不久後水就被端了上來,鳶羅伸手攔住正欲過去的士兵,將水拿到面前仔細看了一眼,隨後從瓶子裏倒出一枚藥丸放在水裏,待徹底溶解後她端著碗來到陳佑面前。

“喝了吧,那藥能讓你恢覆一些力氣,不至於話都說不清楚。”

陳佑警惕地看向她。

鳶羅輕笑一聲:“就你這狀態說你是個瘋子都有人信,神志不清楚,說的話在公堂上可都站不住腳,我說的可對?”

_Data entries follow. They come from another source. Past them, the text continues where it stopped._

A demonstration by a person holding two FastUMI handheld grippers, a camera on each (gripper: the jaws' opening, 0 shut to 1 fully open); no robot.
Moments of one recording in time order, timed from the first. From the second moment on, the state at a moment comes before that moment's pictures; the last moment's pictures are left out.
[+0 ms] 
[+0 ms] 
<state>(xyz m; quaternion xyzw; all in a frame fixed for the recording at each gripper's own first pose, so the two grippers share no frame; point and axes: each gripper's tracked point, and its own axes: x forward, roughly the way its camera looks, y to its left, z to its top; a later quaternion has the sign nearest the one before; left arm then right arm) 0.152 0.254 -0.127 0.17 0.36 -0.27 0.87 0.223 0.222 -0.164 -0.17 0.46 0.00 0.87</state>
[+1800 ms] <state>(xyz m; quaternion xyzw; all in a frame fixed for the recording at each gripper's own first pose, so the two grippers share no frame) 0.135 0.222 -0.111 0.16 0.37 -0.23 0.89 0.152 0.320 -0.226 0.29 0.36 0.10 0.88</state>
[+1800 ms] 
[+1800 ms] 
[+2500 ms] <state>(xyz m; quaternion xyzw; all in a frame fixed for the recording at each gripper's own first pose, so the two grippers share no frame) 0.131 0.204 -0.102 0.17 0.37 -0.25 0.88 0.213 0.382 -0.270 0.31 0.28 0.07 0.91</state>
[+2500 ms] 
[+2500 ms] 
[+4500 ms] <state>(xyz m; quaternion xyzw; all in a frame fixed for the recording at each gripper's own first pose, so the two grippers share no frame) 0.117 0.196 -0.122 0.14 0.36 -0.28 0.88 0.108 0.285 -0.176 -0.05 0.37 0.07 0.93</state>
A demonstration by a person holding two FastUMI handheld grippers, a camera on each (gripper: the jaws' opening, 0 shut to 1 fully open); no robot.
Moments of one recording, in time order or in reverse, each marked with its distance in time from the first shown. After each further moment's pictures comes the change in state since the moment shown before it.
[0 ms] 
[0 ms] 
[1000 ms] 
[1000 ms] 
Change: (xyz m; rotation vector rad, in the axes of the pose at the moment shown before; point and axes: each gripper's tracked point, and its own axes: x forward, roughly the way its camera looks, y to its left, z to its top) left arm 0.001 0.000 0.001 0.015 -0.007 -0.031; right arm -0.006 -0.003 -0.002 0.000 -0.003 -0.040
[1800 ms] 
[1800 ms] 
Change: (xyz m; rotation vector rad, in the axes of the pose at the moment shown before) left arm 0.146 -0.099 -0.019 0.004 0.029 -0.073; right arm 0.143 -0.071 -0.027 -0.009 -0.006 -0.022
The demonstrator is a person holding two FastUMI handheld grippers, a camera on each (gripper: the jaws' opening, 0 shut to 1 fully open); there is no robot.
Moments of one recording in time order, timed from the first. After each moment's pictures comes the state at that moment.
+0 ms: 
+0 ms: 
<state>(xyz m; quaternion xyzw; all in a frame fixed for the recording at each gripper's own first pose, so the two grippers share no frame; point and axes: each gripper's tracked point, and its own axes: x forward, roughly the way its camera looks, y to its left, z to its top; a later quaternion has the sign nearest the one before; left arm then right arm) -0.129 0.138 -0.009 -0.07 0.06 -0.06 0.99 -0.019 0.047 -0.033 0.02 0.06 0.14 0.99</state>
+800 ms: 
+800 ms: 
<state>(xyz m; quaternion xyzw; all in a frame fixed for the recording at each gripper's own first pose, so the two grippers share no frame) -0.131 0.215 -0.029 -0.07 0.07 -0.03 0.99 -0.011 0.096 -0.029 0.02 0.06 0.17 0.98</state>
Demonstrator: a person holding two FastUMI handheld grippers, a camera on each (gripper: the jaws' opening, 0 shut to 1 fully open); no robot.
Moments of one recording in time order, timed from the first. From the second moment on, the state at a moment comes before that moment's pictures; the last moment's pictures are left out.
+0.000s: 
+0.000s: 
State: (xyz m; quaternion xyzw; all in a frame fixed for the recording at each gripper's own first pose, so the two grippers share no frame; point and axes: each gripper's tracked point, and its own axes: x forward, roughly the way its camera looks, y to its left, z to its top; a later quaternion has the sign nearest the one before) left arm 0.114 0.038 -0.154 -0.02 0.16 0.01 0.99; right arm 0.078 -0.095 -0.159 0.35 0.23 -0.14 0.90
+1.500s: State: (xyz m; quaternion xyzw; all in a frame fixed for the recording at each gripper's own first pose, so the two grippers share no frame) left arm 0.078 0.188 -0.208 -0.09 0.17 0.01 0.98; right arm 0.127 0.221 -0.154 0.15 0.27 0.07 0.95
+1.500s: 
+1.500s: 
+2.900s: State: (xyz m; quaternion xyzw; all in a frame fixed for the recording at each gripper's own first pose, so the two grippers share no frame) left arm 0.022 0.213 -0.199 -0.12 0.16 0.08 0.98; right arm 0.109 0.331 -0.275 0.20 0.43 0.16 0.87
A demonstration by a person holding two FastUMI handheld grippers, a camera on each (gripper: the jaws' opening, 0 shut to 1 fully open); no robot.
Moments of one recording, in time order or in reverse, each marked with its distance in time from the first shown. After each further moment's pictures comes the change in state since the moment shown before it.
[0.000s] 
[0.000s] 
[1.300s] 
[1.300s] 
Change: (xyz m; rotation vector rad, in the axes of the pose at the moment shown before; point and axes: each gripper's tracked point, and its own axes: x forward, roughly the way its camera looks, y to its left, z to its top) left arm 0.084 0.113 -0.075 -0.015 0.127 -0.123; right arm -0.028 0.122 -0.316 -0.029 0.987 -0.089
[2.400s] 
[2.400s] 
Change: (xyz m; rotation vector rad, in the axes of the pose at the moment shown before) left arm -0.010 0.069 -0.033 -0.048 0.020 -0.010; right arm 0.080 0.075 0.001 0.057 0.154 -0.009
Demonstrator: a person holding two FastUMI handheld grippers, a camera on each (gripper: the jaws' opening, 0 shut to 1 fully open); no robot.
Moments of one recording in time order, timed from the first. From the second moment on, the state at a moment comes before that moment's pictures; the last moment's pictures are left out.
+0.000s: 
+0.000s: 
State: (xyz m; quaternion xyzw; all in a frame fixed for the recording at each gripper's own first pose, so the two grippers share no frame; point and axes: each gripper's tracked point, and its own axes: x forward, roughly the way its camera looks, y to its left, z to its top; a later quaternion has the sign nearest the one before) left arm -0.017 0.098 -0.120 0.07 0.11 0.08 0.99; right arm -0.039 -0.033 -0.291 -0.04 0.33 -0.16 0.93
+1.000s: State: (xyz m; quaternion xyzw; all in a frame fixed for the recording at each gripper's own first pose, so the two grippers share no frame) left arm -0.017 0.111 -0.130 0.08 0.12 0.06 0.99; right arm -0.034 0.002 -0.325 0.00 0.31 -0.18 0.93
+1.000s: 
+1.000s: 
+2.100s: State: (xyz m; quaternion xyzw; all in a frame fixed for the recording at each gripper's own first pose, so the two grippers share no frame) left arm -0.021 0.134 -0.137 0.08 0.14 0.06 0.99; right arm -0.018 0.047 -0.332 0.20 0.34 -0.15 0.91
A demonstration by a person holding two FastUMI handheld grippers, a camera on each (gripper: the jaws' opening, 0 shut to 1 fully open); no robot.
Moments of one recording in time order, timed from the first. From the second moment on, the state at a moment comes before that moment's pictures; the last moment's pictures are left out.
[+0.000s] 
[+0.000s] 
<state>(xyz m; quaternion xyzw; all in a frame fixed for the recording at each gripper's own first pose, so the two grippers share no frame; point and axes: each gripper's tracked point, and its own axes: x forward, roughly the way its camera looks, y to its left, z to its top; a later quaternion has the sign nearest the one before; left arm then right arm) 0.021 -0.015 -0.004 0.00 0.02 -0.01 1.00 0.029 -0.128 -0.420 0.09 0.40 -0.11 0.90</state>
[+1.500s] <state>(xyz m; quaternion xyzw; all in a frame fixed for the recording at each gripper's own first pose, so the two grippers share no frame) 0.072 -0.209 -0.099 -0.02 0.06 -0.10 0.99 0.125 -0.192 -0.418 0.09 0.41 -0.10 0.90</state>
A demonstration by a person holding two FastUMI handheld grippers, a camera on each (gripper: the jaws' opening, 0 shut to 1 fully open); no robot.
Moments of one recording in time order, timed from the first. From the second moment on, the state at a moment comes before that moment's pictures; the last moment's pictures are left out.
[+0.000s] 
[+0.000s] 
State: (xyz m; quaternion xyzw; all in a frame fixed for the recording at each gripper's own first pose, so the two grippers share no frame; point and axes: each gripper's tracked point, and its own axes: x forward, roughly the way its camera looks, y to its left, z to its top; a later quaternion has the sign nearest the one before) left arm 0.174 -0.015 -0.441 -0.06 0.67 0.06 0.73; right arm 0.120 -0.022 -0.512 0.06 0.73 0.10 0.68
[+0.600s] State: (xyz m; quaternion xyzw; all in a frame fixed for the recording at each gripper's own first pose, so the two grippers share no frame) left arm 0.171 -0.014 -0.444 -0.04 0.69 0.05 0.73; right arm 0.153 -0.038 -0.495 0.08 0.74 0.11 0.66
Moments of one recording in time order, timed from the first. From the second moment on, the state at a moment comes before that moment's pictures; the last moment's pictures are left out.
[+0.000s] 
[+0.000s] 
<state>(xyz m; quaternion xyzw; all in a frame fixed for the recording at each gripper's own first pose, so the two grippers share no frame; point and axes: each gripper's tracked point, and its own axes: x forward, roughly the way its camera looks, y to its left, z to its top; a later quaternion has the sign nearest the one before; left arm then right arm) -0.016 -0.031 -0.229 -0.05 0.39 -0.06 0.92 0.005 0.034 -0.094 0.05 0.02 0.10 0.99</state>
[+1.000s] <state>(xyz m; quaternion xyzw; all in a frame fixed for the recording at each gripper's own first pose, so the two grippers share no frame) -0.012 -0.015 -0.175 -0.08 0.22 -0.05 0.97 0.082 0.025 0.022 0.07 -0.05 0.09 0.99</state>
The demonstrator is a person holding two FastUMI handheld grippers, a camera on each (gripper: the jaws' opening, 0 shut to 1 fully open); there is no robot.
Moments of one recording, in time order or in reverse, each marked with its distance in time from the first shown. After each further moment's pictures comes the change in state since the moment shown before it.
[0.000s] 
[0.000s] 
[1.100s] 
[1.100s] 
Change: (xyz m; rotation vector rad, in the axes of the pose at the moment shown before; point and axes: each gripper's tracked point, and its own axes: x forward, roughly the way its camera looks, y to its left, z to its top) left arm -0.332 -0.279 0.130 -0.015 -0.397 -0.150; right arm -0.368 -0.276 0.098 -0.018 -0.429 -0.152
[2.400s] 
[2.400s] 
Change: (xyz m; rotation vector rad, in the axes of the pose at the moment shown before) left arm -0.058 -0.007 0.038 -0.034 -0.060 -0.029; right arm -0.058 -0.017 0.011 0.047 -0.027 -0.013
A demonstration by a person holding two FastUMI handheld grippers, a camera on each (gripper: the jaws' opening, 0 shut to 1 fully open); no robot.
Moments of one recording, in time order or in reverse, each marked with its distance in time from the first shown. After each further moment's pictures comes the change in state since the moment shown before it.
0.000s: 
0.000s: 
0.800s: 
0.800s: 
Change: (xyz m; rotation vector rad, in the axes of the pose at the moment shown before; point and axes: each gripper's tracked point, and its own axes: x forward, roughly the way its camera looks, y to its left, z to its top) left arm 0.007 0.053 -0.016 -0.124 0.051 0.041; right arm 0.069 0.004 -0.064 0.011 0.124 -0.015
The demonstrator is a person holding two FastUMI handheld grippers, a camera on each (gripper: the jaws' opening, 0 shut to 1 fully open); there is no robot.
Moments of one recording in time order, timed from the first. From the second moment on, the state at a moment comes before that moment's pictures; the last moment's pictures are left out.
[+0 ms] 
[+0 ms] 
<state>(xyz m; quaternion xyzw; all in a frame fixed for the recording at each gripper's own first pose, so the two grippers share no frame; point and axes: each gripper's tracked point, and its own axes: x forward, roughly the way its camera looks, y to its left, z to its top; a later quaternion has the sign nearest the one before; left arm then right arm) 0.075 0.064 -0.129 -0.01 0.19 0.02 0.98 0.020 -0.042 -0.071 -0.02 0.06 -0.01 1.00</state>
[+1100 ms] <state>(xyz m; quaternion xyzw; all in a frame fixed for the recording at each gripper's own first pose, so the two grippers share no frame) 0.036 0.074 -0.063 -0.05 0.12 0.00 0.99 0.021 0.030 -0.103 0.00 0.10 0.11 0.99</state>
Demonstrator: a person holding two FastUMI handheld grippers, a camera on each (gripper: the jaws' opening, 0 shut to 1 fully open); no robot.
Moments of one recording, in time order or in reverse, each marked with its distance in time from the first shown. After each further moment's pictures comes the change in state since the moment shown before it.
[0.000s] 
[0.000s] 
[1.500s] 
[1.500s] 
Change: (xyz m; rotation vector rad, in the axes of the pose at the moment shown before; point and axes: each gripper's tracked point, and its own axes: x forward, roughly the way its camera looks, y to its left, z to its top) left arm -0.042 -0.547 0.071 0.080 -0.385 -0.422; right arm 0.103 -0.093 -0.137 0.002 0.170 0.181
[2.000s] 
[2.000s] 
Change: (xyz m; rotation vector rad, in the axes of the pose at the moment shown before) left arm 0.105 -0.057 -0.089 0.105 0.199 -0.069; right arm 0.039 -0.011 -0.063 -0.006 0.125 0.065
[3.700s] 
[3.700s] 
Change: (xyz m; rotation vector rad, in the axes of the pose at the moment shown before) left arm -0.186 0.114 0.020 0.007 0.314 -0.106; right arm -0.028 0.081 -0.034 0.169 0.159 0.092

“放心,殿下和世子都在這兒,眾目睽睽之下你死了我也得不到好處。”

片刻後陳佑才接過碗一飲而盡。

“咳咳咳!”

鳶羅拍了拍手,數個黑衣人瞬間落地。

“看好了,把他收拾幹凈後上公堂,少了根頭發剜你們一塊肉補上。”

安排好一切之後,顧澤安讓人給皇帝傳信才和二人一同前往大理寺。

“是不是該說這陳佑運氣還挺好?這麽著都能遇上鳶羅。”曲知站在人群中低聲道。

“那是不是就說明他逃過一劫了?”豐瑞道。

“算是,有鳶羅在其中護著,接下來他就只要面對太子就好了。”

章黛眨了眨眼,再沒忍住內心的情緒,眼淚奪眶而出。

察覺到身旁壓抑的哭聲,楚翎拍了拍她的肩膀,“放心吧,一切都會過去的。”

“我,我沒想到他會做到這種地步!”

“這恰恰說明你們的善心是有回報的,等開堂時,我們同你一起。”

話畢,楚翎忽地轉過頭看向某一個角落。

“怎麽了?”

“有人在看我們,但現在已經離開了。”

語罷眾人神情肅穆,以最快速度離開此地。

馬府

馬溯看著手上的信件氣不打一處。

“還想讓我拉他們一把,做夢!”他將信件一掌拍在桌上,“以後他們的信不要再收了,一群飯桶連個人都解決不了,還好意思叫我出手!”

“大人,小的在事發地還看見了那個章黛,我們要不要——”下人伸直手掌在脖子前劃了一下。

“不必了,此事我當不知情,火也燒不到我身上,讓他們嘴嚴點兒,別說不該說的,不然我有的是辦法弄死他們!”